EXERCISE GOAL = Under no circumstances alter the records; copy each one exactly.

[Collected data entries]
# # # # # # #
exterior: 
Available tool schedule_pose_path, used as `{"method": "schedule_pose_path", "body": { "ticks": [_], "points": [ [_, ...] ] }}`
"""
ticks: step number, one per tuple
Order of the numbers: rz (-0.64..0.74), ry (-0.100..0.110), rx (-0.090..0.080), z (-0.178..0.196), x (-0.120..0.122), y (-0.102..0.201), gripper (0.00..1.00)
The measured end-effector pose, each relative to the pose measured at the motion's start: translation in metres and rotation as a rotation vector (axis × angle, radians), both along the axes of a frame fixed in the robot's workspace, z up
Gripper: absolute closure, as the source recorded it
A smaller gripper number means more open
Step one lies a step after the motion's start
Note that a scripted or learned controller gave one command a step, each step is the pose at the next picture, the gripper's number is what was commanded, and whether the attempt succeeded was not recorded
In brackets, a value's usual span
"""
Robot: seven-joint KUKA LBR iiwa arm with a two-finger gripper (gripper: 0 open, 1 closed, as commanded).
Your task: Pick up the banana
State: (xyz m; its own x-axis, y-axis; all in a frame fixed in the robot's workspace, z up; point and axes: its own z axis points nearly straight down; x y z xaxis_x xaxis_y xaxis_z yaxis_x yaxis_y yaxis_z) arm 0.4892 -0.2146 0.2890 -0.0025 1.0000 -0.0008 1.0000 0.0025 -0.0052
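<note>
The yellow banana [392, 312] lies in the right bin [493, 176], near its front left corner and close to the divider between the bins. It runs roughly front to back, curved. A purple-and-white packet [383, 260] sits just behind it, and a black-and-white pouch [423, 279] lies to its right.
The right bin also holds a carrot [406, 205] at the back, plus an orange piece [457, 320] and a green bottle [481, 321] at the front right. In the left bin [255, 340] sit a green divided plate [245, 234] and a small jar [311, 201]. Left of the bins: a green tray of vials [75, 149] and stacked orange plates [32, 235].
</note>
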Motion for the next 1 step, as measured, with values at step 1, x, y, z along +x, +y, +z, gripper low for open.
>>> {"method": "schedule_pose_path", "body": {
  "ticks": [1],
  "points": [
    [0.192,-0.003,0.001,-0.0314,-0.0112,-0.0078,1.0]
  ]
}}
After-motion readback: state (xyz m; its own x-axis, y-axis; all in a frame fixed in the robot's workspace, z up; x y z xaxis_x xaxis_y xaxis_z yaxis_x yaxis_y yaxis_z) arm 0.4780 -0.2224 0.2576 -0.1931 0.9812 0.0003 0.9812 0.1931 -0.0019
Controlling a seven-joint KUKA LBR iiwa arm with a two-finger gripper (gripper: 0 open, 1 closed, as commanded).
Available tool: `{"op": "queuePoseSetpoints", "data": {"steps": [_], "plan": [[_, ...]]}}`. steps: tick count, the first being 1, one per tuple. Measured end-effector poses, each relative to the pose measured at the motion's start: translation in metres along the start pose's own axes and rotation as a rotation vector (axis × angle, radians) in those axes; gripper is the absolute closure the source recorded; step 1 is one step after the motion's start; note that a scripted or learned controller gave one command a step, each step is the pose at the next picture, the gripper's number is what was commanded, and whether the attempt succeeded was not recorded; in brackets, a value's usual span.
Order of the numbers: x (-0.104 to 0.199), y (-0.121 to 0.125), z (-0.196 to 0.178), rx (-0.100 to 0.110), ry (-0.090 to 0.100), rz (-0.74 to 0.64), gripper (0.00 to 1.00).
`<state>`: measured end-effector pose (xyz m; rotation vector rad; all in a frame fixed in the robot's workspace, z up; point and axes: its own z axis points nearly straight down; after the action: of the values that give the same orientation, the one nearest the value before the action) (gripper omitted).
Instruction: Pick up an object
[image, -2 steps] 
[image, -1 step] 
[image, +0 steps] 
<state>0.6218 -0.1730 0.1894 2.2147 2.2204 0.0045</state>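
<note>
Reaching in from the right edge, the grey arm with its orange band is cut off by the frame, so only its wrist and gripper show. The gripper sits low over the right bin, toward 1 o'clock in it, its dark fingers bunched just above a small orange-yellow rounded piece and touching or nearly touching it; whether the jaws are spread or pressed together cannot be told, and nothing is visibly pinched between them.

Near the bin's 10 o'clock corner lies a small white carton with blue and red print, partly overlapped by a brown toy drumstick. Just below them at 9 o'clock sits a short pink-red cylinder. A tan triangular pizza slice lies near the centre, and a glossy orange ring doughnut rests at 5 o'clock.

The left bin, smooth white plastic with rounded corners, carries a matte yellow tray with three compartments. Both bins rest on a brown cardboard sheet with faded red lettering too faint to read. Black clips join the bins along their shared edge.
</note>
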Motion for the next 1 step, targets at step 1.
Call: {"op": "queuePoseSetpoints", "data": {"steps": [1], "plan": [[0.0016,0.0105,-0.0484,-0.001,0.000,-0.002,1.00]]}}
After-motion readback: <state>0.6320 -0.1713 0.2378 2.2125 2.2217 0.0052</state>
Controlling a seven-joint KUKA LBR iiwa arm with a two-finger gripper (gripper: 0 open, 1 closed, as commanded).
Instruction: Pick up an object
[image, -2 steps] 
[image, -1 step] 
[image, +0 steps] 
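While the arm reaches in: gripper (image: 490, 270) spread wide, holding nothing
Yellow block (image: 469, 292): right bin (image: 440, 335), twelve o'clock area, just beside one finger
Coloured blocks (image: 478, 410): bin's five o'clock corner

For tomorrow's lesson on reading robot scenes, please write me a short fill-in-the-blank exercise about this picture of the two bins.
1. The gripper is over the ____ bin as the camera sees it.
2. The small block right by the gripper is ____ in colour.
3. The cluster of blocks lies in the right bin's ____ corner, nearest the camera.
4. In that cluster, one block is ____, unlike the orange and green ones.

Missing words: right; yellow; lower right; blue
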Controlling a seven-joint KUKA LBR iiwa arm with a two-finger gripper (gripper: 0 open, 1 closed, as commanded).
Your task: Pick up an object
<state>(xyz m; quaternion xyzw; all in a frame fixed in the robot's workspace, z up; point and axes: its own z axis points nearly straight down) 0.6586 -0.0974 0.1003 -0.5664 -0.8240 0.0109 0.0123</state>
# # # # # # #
EXERCISE ANSWER =
exterior: 
Available tool schedule_pose_path, used as `{"method": "schedule_pose_path", "body": { "ticks": [_], "points": [ [_, ...] ] }}`
"""
ticks: step number, one per tuple
Order of the numbers: rz (-0.64..0.74), ry (-0.100..0.110), rx (-0.090..0.080), z (-0.178..0.196), x (-0.120..0.122), y (-0.102..0.201), gripper (0.00..1.00)
The measured end-effector pose, each relative to the pose measured at the motion's start: translation in metres and rotation as a rotation vector (axis × angle, radians), both along the axes of a frame fixed in the robot's workspace, z up
Gripper: absolute closure, as the source recorded it
A smaller gripper number means more open
Step one lies a step after the motion's start
Note that a scripted or learned controller gave one command a step, each step is the pose at the next picture, the gripper's number is what was commanded, and whether the attempt succeeded was not recorded
In brackets, a value's usual span
"""
Robot: seven-joint KUKA LBR iiwa arm with a two-finger gripper (gripper: 0 open, 1 closed, as commanded).
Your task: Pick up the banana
State: (xyz m; its own x-axis, y-axis; all in a frame fixed in the robot's workspace, z up; point and axes: its own z axis points nearly straight down; x y z xaxis_x xaxis_y xaxis_z yaxis_x yaxis_y yaxis_z) arm 0.4892 -0.2146 0.2890 -0.0025 1.0000 -0.0008 1.0000 0.0025 -0.0052
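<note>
The yellow banana [392, 312] lies in the right bin [493, 176], near its front left corner and close to the divider between the bins. It runs roughly front to back, curved. A purple-and-white packet [383, 260] sits just behind it, and a black-and-white pouch [423, 279] lies to its right.
The right bin also holds a carrot [406, 205] at the back, plus an orange piece [457, 320] and a green bottle [481, 321] at the front right. In the left bin [255, 340] sit a green divided plate [245, 234] and a small jar [311, 201]. Left of the bins: a green tray of vials [75, 149] and stacked orange plates [32, 235].
</note>
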Motion for the next 1 step, as measured, with values at step 1, x, y, z along +x, +y, +z, gripper low for open.
>>> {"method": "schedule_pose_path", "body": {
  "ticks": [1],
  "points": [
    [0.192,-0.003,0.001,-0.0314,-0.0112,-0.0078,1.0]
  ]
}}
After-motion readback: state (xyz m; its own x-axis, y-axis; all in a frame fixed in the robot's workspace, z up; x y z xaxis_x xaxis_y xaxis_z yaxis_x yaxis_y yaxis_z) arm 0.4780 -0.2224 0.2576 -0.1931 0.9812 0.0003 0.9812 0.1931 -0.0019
Controlling a seven-joint KUKA LBR iiwa arm with a two-finger gripper (gripper: 0 open, 1 closed, as commanded).
Available tool: `{"op": "queuePoseSetpoints", "data": {"steps": [_], "plan": [[_, ...]]}}`. steps: tick count, the first being 1, one per tuple. Measured end-effector poses, each relative to the pose measured at the motion's start: translation in metres along the start pose's own axes and rotation as a rotation vector (axis × angle, radians) in those axes; gripper is the absolute closure the source recorded; step 1 is one step after the motion's start; note that a scripted or learned controller gave one command a step, each step is the pose at the next picture, the gripper's number is what was commanded, and whether the attempt succeeded was not recorded; in brackets, a value's usual span.
Order of the numbers: x (-0.104 to 0.199), y (-0.121 to 0.125), z (-0.196 to 0.178), rx (-0.100 to 0.110), ry (-0.090 to 0.100), rz (-0.74 to 0.64), gripper (0.00 to 1.00).
`<state>`: measured end-effector pose (xyz m; rotation vector rad; all in a frame fixed in the robot's workspace, z up; point and axes: its own z axis points nearly straight down; after the action: of the values that give the same orientation, the one nearest the value before the action) (gripper omitted).
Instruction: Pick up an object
[image, -2 steps] 
[image, -1 step] 
[image, +0 steps] 
<state>0.6218 -0.1730 0.1894 2.2147 2.2204 0.0045</state>
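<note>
Reaching in from the right edge, the grey arm with its orange band is cut off by the frame, so only its wrist and gripper show. The gripper sits low over the right bin, toward 1 o'clock in it, its dark fingers bunched just above a small orange-yellow rounded piece and touching or nearly touching it; whether the jaws are spread or pressed together cannot be told, and nothing is visibly pinched between them.

Near the bin's 10 o'clock corner lies a small white carton with blue and red print, partly overlapped by a brown toy drumstick. Just below them at 9 o'clock sits a short pink-red cylinder. A tan triangular pizza slice lies near the centre, and a glossy orange ring doughnut rests at 5 o'clock.

The left bin, smooth white plastic with rounded corners, carries a matte yellow tray with three compartments. Both bins rest on a brown cardboard sheet with faded red lettering too faint to read. Black clips join the bins along their shared edge.
</note>
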Motion for the next 1 step, targets at step 1.
Call: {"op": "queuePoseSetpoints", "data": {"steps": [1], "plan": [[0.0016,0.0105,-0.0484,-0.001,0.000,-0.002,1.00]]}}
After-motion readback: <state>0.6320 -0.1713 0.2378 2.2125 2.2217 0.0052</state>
Controlling a seven-joint KUKA LBR iiwa arm with a two-finger gripper (gripper: 0 open, 1 closed, as commanded).
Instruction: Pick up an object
[image, -2 steps] 
[image, -1 step] 
[image, +0 steps] 
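While the arm reaches in: gripper (image: 490, 270) spread wide, holding nothing
Yellow block (image: 469, 292): right bin (image: 440, 335), twelve o'clock area, just beside one finger
Coloured blocks (image: 478, 410): bin's five o'clock corner

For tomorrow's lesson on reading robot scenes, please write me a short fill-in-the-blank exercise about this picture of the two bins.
1. The gripper is over the ____ bin as the camera sees it.
2. The small block right by the gripper is ____ in colour.
3. The cluster of blocks lies in the right bin's ____ corner, nearest the camera.
4. In that cluster, one block is ____, unlike the orange and green ones.

Missing words: right; yellow; lower right; blue
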Controlling a seven-joint KUKA LBR iiwa arm with a two-finger gripper (gripper: 0 open, 1 closed, as commanded).
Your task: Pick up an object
<state>(xyz m; quaternion xyzw; all in a frame fixed in the robot's workspace, z up; point and axes: its own z axis points nearly straight down) 0.6586 -0.0974 0.1003 -0.5664 -0.8240 0.0109 0.0123</state>

Work on this exercise is complete.